[[ Source material, beginning ]]
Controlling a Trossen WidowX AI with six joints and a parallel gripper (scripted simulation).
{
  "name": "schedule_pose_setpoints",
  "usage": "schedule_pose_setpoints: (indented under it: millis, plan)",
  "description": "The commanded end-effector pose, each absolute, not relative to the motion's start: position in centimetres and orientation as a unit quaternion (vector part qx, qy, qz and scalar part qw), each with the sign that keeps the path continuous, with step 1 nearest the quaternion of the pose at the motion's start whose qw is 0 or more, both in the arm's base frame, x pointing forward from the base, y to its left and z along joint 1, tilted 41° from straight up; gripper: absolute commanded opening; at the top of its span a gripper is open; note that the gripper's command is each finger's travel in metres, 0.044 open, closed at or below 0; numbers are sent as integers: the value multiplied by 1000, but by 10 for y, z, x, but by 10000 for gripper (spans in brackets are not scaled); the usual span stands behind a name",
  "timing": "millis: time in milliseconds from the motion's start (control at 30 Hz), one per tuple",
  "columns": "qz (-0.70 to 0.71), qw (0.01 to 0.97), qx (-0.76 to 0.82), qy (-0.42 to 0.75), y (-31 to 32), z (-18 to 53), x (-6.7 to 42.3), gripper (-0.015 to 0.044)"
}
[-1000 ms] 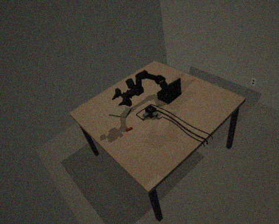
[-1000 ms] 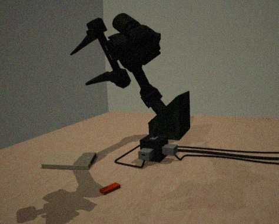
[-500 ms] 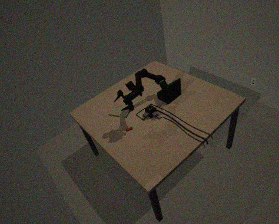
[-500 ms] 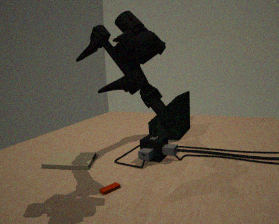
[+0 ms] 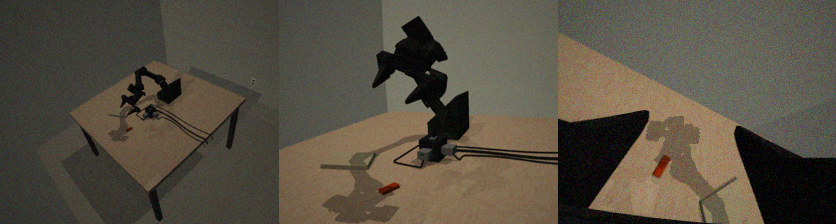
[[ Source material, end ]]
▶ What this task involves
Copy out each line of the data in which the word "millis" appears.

▶ Answer box
  "usage": "schedule_pose_setpoints: (indented under it: millis, plan)",
  "timing": "millis: time in milliseconds from the motion's start (control at 30 Hz), one per tuple",

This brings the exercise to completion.